▶ **Prompt**
Look for "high" in each line of the records, and copy the lines that have it.

[Records from a data collection]

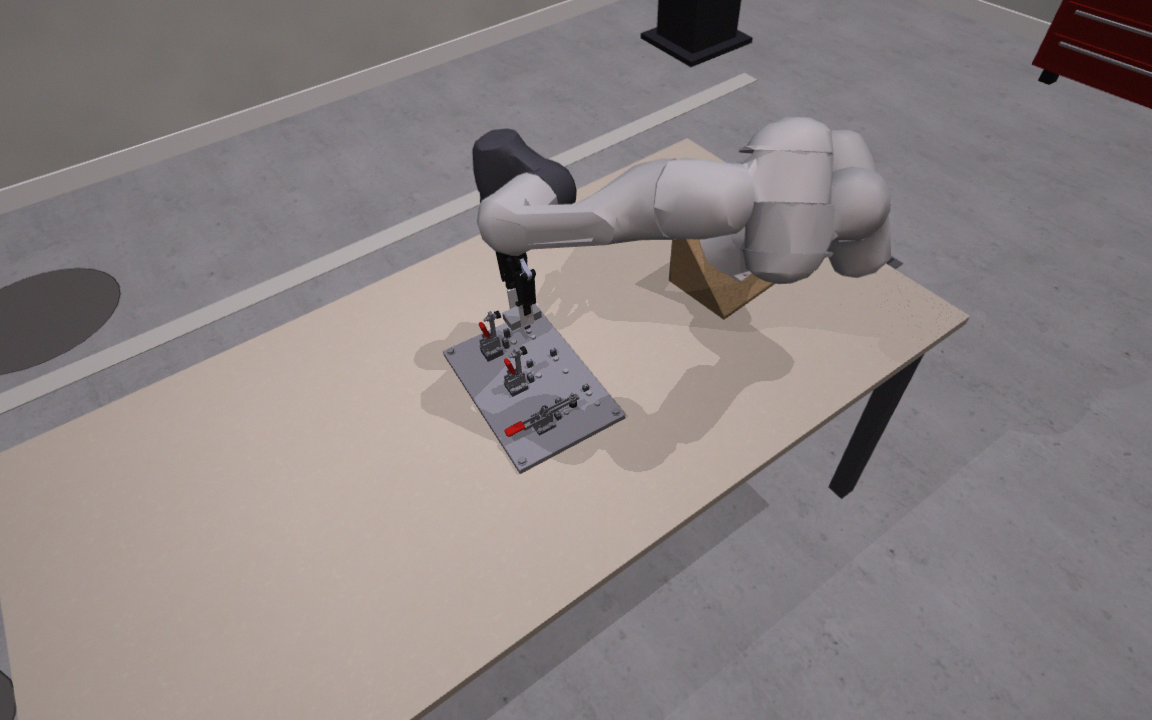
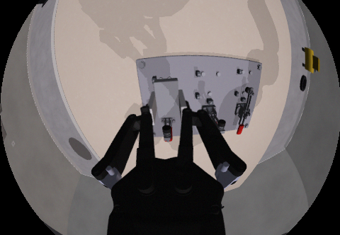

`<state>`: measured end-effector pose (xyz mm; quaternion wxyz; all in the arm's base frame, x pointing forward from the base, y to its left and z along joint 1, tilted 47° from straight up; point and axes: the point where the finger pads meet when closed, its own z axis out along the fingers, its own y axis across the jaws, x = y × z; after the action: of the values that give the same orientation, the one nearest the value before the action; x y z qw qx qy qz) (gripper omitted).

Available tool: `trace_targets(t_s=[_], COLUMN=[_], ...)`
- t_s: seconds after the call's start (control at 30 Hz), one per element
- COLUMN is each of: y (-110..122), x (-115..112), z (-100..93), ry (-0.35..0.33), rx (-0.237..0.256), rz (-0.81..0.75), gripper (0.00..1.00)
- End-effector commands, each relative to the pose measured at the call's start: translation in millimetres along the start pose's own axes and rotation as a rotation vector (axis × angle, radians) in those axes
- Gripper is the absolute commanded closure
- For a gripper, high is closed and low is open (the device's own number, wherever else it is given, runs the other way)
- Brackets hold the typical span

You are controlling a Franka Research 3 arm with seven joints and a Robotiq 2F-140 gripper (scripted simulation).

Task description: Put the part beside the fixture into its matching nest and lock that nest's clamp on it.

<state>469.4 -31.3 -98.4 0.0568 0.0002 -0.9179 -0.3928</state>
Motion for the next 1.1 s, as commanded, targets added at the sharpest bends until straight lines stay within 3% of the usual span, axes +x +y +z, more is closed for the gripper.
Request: trace_targets(t_s=[0.0,1.07], y=[-1.8,0.0], x=[1.4,-1.8], z=[-1.7,-0.5], ry=[0.0,0.0], rx=[0.0,0.0], rz=[0.0,0.0], gripper=[1.0,1.0])
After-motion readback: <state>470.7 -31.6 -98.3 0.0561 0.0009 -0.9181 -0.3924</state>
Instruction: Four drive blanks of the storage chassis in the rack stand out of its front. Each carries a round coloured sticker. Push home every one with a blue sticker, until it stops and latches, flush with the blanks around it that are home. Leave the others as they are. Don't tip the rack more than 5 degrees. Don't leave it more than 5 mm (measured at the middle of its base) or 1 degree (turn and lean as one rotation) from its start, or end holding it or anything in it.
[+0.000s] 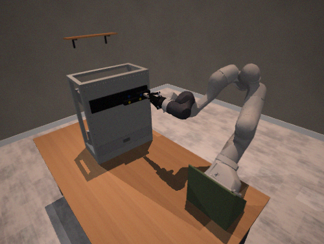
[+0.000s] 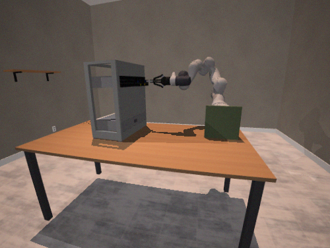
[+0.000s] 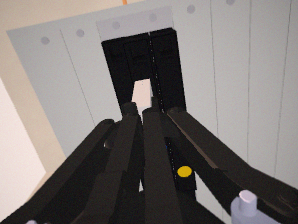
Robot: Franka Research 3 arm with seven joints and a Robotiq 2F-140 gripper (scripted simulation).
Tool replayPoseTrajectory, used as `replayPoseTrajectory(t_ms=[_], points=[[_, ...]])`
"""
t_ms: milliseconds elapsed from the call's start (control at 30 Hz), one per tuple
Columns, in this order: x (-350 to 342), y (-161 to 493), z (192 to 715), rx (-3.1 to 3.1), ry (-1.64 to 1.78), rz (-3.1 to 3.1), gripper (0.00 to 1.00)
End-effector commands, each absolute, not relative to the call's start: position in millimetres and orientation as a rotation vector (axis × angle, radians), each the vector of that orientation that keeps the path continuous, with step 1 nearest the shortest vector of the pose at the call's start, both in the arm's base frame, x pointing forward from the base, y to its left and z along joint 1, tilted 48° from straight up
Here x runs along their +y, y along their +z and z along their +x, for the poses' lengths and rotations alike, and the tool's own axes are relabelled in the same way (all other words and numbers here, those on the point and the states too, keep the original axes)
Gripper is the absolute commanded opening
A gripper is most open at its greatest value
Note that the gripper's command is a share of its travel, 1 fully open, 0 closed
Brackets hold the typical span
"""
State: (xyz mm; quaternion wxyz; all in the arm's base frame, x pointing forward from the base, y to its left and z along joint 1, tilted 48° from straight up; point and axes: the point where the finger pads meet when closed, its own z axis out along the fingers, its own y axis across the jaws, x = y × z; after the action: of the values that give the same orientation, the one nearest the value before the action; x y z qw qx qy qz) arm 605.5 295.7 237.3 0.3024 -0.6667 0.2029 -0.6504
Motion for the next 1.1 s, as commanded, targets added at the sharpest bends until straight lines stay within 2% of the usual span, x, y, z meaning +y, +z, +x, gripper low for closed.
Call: replayPoseTrajectory(t_ms=[0,1067], points=[[296.0,238.2,605.7,0.536,-1.726,-1.770,0.00],[297.0,238.0,611.4,0.536,-1.726,-1.770,0.00]])
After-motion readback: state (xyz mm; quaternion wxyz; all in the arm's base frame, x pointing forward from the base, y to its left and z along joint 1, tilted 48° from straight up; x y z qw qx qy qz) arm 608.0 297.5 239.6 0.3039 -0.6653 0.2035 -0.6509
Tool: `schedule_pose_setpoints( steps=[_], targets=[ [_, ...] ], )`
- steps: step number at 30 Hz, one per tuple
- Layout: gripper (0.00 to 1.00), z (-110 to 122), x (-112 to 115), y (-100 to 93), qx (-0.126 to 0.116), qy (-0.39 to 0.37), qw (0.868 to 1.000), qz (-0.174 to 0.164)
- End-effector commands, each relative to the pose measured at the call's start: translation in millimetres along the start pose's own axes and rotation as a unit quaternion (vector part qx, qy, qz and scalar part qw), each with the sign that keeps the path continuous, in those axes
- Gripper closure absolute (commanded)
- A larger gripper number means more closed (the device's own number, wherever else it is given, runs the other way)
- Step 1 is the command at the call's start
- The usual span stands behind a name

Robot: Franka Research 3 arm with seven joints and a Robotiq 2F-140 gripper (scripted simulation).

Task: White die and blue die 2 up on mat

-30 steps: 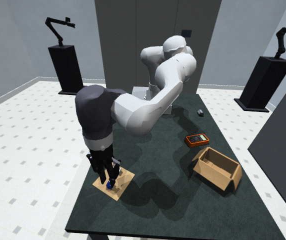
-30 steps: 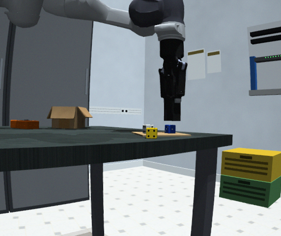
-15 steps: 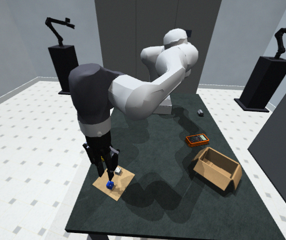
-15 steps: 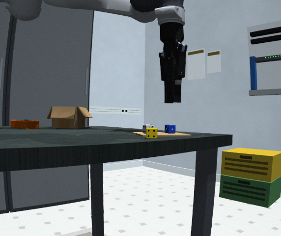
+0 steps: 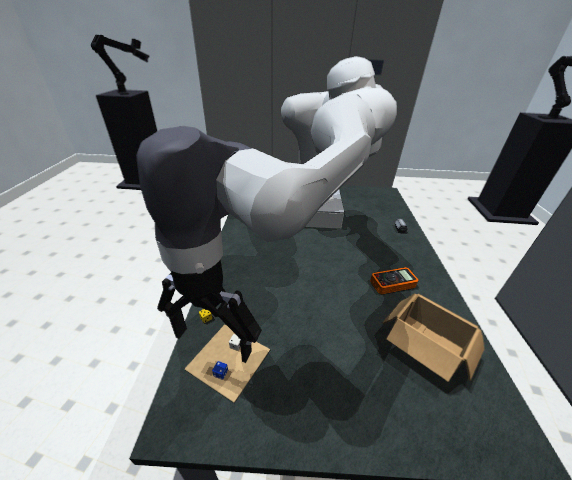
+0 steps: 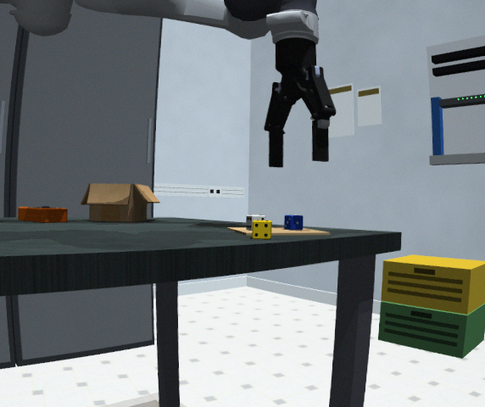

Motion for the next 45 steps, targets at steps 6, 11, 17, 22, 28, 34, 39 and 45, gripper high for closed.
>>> schedule_pose_setpoints(
  steps=[6,11,17,22,28,34,39,45],
  targets=[
    [0.00,1,-1,-1.0,0.000,0.002,1.000,0.002],
    [0.00,1,-1,-3.3,0.000,0.002,1.000,0.002],
    [0.00,1,-1,-11.7,0.000,0.002,1.000,0.002],
    [0.00,1,-1,-30.5,0.000,0.002,1.000,0.002],
    [0.00,1,0,-56.0,0.000,0.002,1.000,0.002],
    [0.00,1,0,-67.6,0.000,0.002,1.000,0.002],
    [0.00,1,0,-71.9,0.000,0.002,1.000,0.002],
    [0.00,1,0,-72.0,0.000,0.002,1.000,0.002]
  ],
)
Point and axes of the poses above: the point where the finger pads meet when closed, its own y axis out along the fingers, its own z axis across the jaws, x = y × z, the point moved 6 cm from there along -y, back along the fingers, and after that the axes turned 12 degrees about -y, right-handed, at the moved point
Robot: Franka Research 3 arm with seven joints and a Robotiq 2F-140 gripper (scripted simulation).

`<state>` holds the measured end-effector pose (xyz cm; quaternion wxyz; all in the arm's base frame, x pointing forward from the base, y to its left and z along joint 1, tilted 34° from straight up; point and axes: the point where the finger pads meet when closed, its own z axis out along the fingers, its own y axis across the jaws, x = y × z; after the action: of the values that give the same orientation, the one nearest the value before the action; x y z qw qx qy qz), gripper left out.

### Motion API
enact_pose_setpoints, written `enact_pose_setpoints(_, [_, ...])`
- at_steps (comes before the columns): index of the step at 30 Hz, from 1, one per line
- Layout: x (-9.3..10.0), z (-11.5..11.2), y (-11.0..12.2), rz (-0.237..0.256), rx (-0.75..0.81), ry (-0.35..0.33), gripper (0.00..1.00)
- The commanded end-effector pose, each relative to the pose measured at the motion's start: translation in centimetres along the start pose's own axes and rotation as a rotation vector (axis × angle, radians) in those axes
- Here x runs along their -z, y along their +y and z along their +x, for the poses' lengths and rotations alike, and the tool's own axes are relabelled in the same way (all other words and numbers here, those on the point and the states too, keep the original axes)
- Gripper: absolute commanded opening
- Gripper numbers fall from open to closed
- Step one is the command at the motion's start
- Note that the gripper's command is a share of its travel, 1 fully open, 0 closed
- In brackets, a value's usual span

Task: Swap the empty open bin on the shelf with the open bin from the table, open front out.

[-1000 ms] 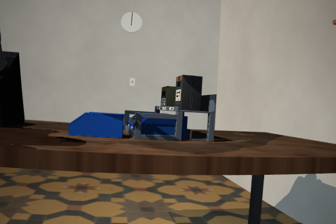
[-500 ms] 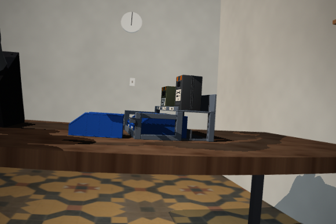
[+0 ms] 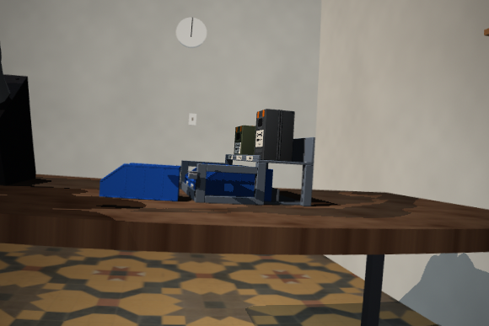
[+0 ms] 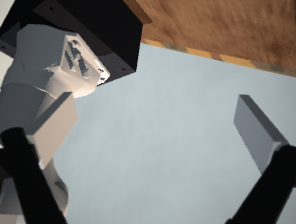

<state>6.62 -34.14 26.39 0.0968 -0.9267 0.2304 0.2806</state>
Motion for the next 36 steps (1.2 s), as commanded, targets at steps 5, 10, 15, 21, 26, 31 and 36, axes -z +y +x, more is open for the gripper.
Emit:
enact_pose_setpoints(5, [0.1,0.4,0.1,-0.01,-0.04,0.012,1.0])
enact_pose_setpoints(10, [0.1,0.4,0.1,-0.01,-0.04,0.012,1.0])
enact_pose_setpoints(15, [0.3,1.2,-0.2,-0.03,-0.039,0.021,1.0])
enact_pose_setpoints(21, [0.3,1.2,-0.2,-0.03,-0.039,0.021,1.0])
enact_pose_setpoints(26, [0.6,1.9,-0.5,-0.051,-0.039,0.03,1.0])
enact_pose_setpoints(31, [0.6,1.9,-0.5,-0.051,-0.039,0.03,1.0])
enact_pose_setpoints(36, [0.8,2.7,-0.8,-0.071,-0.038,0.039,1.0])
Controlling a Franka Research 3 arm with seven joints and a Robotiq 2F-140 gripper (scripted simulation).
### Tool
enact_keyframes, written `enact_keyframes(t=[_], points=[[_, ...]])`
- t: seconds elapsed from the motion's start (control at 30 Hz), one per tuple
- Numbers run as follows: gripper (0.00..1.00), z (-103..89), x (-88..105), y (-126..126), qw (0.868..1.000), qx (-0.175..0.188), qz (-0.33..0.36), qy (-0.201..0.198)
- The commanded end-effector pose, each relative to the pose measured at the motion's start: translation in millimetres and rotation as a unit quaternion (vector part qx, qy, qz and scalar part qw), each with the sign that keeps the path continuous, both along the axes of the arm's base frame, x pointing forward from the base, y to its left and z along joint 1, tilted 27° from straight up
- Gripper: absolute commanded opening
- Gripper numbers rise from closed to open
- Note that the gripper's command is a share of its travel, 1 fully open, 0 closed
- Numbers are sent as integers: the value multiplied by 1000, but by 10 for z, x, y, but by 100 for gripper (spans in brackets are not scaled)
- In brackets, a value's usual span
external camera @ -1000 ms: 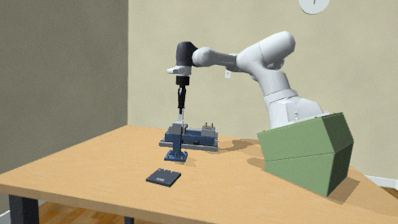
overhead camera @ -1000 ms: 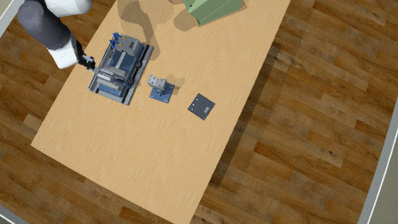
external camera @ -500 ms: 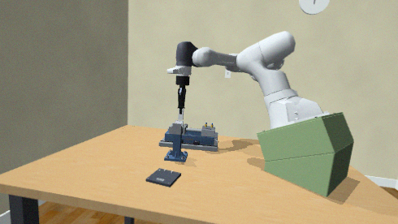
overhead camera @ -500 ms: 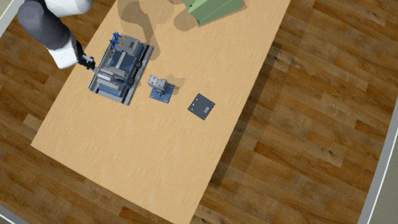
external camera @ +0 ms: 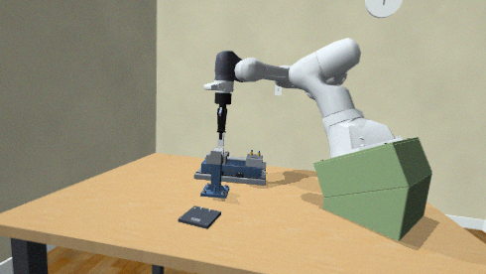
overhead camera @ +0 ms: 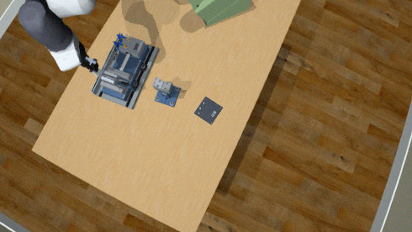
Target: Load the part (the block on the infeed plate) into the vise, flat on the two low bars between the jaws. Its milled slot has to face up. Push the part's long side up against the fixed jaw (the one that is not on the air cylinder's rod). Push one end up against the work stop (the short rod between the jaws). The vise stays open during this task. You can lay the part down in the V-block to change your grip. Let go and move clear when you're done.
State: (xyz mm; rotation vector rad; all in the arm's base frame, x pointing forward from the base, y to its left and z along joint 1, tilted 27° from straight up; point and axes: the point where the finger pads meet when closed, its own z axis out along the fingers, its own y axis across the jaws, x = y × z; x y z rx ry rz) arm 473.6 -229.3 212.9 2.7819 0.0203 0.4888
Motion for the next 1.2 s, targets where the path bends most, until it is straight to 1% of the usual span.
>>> enact_keyframes(t=[0.0, 1.17], points=[[0, -8, 2, -8, 1000, 0, 2, 0], [0, -78, 29, -31, 1000, 0, 2, 0]])
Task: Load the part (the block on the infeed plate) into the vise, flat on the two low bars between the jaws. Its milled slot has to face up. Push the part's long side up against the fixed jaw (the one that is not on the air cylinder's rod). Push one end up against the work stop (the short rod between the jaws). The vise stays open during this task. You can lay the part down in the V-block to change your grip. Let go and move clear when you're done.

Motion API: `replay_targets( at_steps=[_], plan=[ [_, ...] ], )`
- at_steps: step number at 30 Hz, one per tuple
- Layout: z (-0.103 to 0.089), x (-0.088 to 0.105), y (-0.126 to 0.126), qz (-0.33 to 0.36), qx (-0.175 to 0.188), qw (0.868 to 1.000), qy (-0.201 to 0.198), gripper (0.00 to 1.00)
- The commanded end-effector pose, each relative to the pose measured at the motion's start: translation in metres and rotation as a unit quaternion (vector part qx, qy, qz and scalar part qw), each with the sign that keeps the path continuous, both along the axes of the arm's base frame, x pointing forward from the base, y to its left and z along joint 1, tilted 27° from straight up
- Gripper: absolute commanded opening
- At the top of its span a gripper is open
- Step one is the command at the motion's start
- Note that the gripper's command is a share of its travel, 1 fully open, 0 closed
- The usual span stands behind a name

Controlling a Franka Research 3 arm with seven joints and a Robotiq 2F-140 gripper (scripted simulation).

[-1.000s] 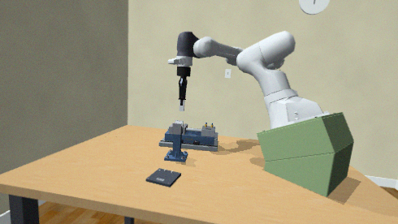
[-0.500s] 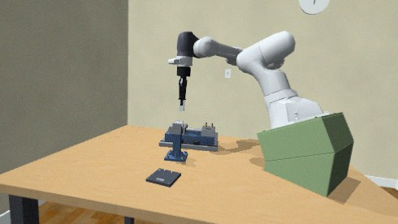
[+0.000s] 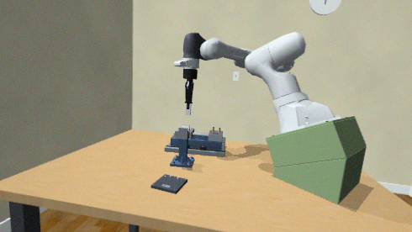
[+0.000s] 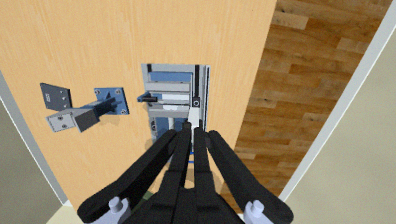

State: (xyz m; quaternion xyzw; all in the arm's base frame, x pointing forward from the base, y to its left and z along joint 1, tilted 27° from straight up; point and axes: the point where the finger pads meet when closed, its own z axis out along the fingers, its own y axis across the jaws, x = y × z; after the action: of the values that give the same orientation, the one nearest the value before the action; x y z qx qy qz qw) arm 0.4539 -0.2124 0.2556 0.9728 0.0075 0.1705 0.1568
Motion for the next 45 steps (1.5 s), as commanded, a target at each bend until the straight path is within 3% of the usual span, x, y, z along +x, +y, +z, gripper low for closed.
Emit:
replay_targets(
  at_steps=[1,45],
  plan=[
    [0.0,0.0,-0.002,0.002,-0.002,1.0,0.0,0.0],
    [-0.041,0.018,-0.017,0.002,-0.001,1.0,0.0,0.0]
  ],
)
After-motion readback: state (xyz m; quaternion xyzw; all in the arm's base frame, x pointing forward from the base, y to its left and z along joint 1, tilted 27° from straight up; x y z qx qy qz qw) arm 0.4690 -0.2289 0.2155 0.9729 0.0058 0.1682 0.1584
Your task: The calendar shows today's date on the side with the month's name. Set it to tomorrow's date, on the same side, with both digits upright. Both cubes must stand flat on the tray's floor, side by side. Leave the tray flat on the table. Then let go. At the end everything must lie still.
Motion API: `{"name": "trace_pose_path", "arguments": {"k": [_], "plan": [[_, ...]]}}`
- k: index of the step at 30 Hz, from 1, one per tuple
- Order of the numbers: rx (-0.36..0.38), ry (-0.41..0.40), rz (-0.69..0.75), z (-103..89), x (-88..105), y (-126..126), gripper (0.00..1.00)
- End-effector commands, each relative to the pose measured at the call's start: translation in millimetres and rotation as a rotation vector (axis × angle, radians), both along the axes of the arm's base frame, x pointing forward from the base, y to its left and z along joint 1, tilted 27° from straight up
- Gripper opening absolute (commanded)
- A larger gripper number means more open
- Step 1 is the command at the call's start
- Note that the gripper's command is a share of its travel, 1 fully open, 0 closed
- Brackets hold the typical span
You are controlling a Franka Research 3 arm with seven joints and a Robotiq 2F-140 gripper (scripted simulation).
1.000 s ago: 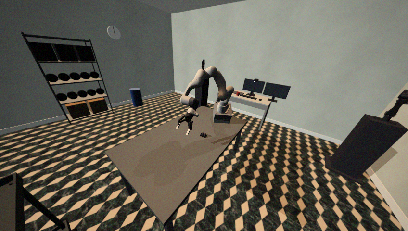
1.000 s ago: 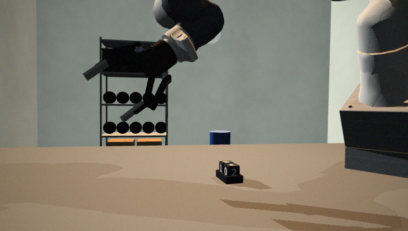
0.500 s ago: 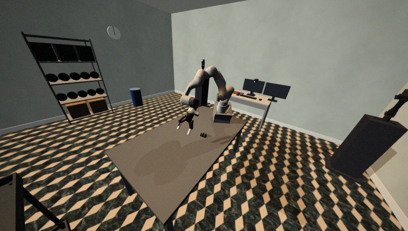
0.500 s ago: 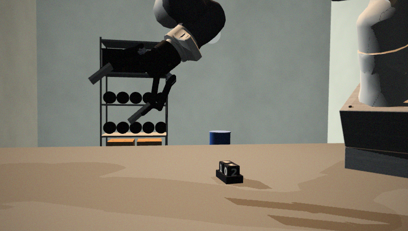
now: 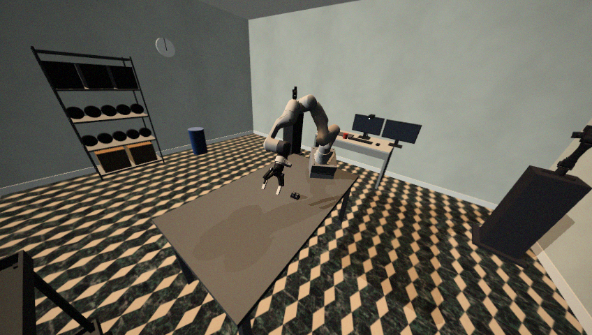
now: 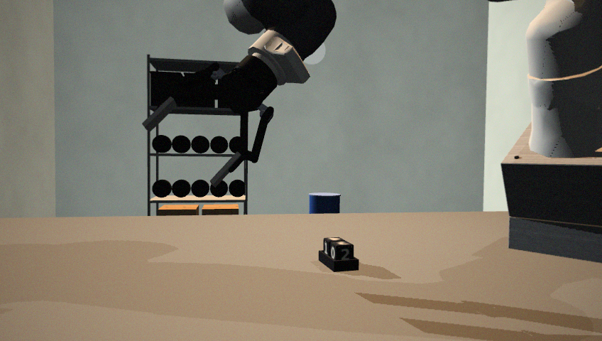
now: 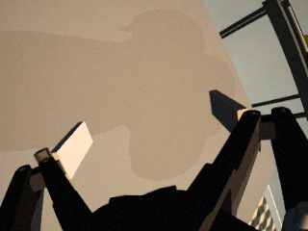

▶ **Solved exercise**
- For a gripper, high is closed and low is open (the device's own number, wherever else it is given, runs the other way)
Motion for the next 45 steps, targets at steps 6, 11, 17, 22, 28, 34, 39 and 45, gripper high for closed.

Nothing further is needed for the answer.